Em Santa Catarina, precisamente na cidade de São José, no bairro Kobrasol, um condomínio se transformou em palco de debate nacional ao propor algo inusitado: proibir relações sexuais barulhentas após as 22h, sob pena de multa de R$ 237 e ameaça de expor gravações em reuniões, além de considerar instalar sensores de decibéis nos corredores. Apelidada como “toque de recolher do amor”, a medida gerou reações que mesclam humor, indignação e questionamentos jurídicos profundos.

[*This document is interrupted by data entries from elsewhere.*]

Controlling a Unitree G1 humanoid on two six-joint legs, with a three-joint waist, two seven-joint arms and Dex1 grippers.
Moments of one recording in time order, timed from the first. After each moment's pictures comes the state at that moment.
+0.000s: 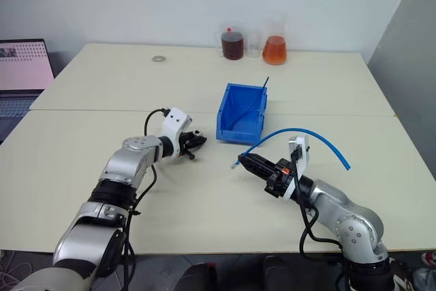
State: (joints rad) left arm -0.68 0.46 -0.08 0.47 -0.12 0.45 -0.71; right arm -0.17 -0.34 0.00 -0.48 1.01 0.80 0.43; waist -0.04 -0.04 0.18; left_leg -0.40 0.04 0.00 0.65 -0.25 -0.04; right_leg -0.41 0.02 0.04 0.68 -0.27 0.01
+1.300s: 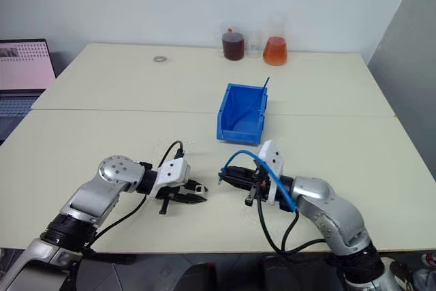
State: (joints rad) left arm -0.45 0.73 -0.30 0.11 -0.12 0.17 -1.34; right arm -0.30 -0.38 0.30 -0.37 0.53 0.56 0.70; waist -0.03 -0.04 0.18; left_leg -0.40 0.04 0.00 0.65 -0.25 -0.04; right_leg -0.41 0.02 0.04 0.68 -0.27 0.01
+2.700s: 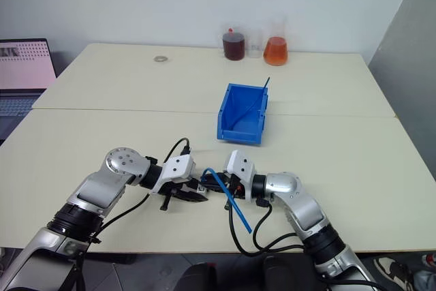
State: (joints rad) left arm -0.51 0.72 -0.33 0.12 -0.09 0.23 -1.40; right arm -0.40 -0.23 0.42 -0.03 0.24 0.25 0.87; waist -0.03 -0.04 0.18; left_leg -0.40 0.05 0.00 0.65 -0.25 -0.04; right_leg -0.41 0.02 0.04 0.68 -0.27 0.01
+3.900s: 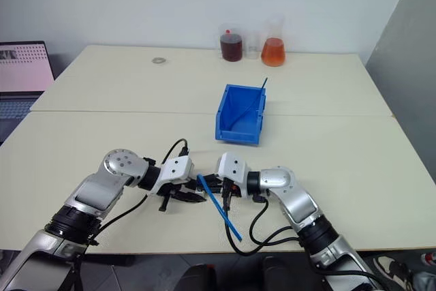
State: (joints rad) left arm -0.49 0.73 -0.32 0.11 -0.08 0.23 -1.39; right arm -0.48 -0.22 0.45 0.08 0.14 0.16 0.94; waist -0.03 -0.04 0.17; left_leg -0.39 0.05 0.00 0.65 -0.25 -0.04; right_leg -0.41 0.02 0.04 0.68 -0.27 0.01
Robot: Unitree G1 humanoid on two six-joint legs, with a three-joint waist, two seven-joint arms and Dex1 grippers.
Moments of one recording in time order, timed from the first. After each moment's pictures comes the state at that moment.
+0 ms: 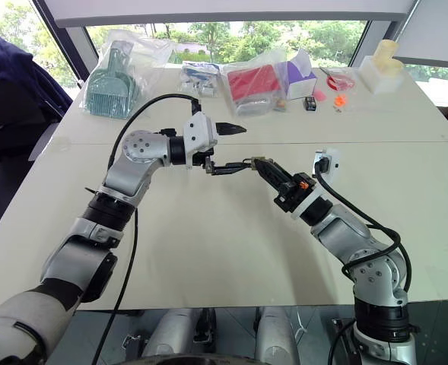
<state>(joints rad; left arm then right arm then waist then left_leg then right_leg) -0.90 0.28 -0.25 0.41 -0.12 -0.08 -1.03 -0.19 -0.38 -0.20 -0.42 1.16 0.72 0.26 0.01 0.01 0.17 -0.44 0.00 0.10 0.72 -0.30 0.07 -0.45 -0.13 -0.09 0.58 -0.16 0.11</state>
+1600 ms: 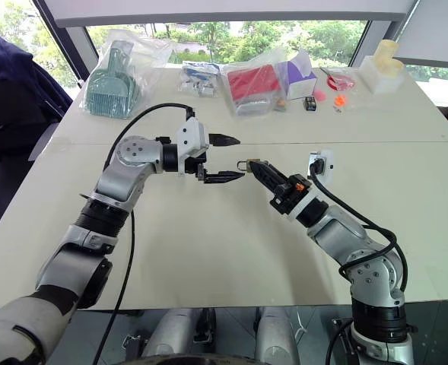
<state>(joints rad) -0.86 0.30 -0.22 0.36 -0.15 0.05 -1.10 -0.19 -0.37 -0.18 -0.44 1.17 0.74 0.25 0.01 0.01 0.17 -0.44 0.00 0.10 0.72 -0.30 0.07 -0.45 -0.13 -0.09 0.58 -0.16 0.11</state>
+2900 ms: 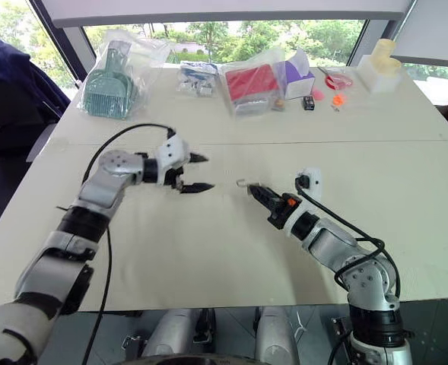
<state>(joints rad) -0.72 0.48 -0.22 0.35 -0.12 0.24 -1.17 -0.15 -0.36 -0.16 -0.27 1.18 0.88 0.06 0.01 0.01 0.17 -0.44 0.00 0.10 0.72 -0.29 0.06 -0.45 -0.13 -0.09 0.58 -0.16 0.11</state>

Inconstitucionalidade à vista
No contexto do Direito brasileiro, a proibição de relações íntimas dentro da própria residência configura uma cristalina invasão de privacidade e afronta a liberdades protegidas pela Constituição. O último parágrafo do artigo 5º estabelece que:
Artigo 5º, X: “são invioláveis a intimidade, a vida privada, a honra e a imagem das pessoas, assegurado o direito a indenização pelo dano material ou moral decorrente de sua violação”.
Tal prerrogativa jurídica garante a autonomia do indivíduo dentro de sua própria moradia, e configura medida inconstitucional qualquer norma, mesmo interna ao condomínio, que restrinja ou regule a intimidade alheia.
Legitimidade de atuação
O síndico tem autoridade legítima sobre as áreas comuns e pode, amparado por normas de convivência e pela lei de silêncio, penalizar barulhos excessivos que perturbem o sossego coletivo, desde que em consonância com o devido processo, razoabilidade e a legalidade do regimento.
Porém, a intimidade e os atos realizados dentro da unidade privativa pertencem à esfera inviolável do morador. O regimento interno ou convenção condominial não pode sobrepor-se ao direito constitucional.
O condomínio é responsável em multar até quem faz barulho excessivo após as 22h, mas nunca autorizar ou proibir atividades íntimas dentro do apartamento, já que o síndico pode cuidar das áreas comuns dos condôminos, mas, dentro do imóvel é com o morador.
Tripé do Código Civil: sossego, saúde e segurança
O artigo 1.277 do Código Civil estabelece que o proprietário tem o dever de evitar interferências que prejudicam a segurança, a saúde e o sossego dos vizinhos, baseando-se também nos limites ordinários de tolerância, conforme o local, a zona e costume local. Ainda que o barulho excessivo possa violar esses princípios, atos íntimos dentro de casa não podem ser regulados de forma coercitiva por imposição condominial.
O amor não cabe na clausura. O Direito, sim
A proposta do condomínio ultrapassa o limite entre o razoável e o constitucional. Regulamentar o barulho? Sim. Coibir barulho excessivo? Eventualmente, se houver comprovação de dano real. Mas impor um “toque de recolher do amor”? Isso é normativo que invade a esfera mais íntima de cada pessoa, atenta contra direitos fundamentais e fere o Estado de Direito.
O amor, com seus ruídos, gemidos ou risos, habita no privado. E é neste terreno que o Direito, com sensibilidade e equilíbrio, deve proteger a liberdade de amar, sem silenciar o corpo em nome da ordem.